— Task item —
The required output is a verbatim transcription of the listing, pictures excluded.

— Supplied data —

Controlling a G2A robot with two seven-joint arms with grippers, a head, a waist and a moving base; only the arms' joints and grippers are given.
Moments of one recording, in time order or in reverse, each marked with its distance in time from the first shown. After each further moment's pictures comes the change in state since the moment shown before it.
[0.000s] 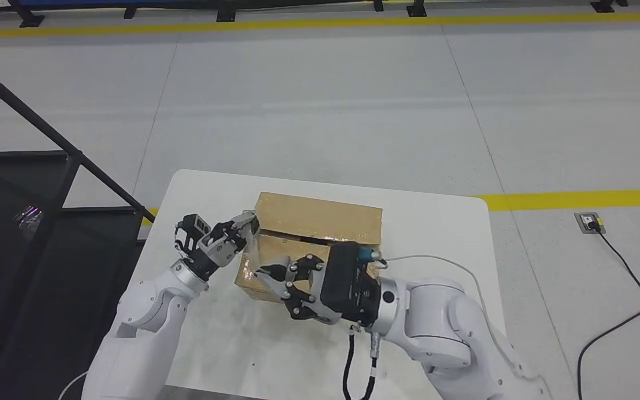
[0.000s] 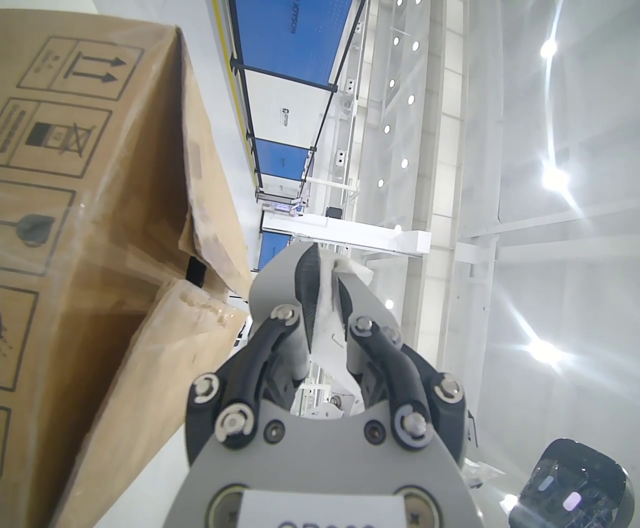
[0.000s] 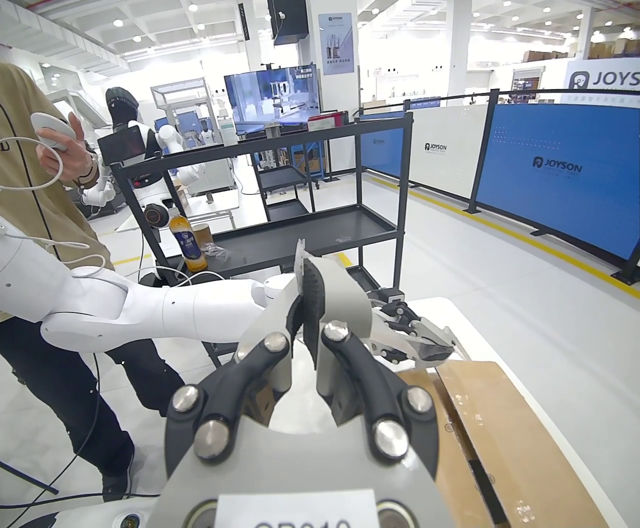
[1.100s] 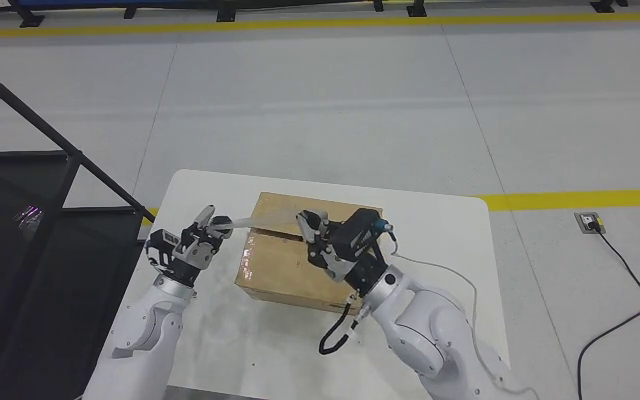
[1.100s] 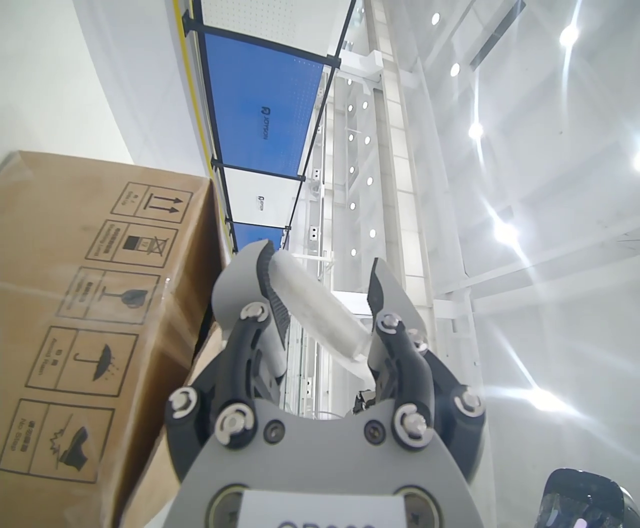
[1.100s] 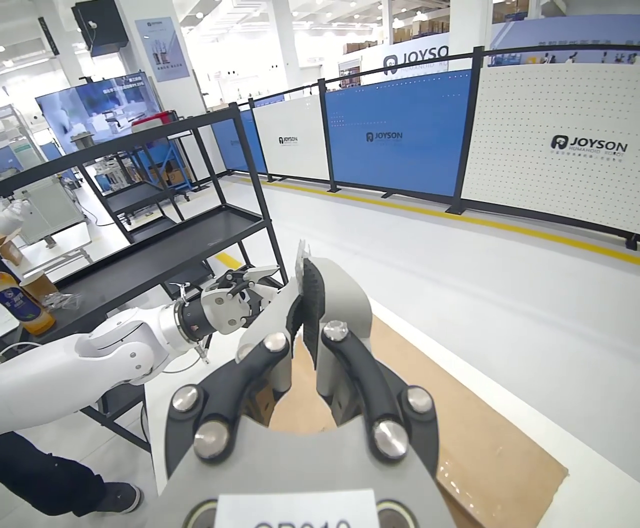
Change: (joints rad) left arm 0.100 -0.013 -0.062 -0.026 -0.033 -0.141 0.224; right arm -0.051 -0.031 -0.002 0.057 -0.235 0.409 -0.145
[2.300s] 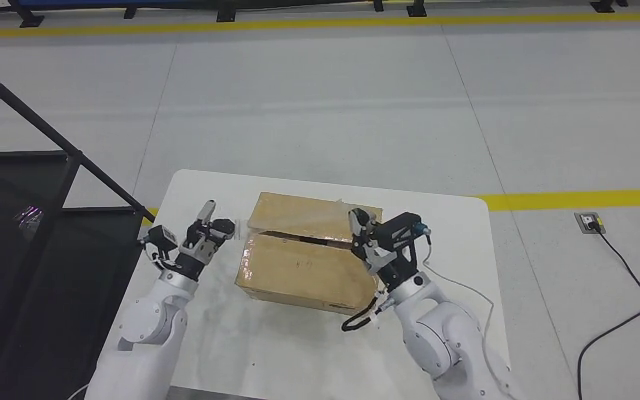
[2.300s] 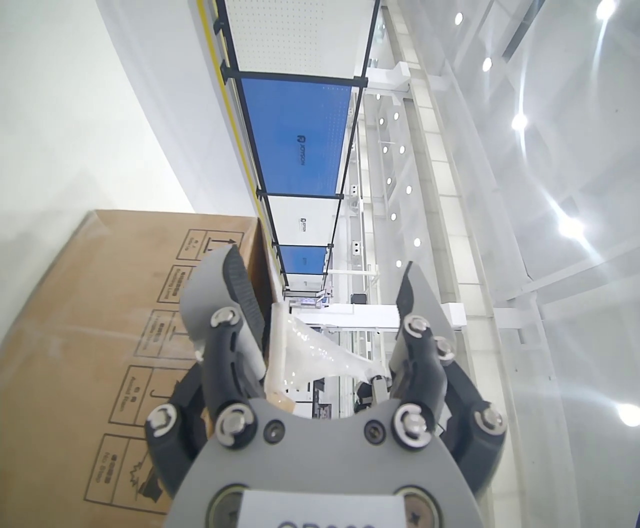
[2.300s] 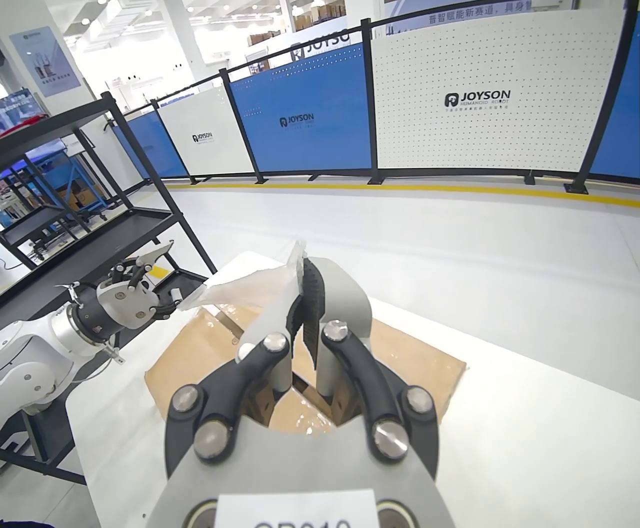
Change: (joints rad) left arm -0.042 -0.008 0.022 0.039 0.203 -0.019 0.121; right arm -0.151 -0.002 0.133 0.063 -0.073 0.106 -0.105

— Task output —
Controlling a G2A robot with two seven-joint arms with grippers, a head, a waist and a moving base; only the arms' joints and grippers are given.
Moments of one recording, in time order or in reverse, each marked with its distance in time from the first shown. After each further moment's pictures comes the change in state since the moment shown before it.
[0.000s] 
[0.000s] 
[0.000s] 
[1.100s] 
[1.100s] 
[1.100s] 
Change: (joints rad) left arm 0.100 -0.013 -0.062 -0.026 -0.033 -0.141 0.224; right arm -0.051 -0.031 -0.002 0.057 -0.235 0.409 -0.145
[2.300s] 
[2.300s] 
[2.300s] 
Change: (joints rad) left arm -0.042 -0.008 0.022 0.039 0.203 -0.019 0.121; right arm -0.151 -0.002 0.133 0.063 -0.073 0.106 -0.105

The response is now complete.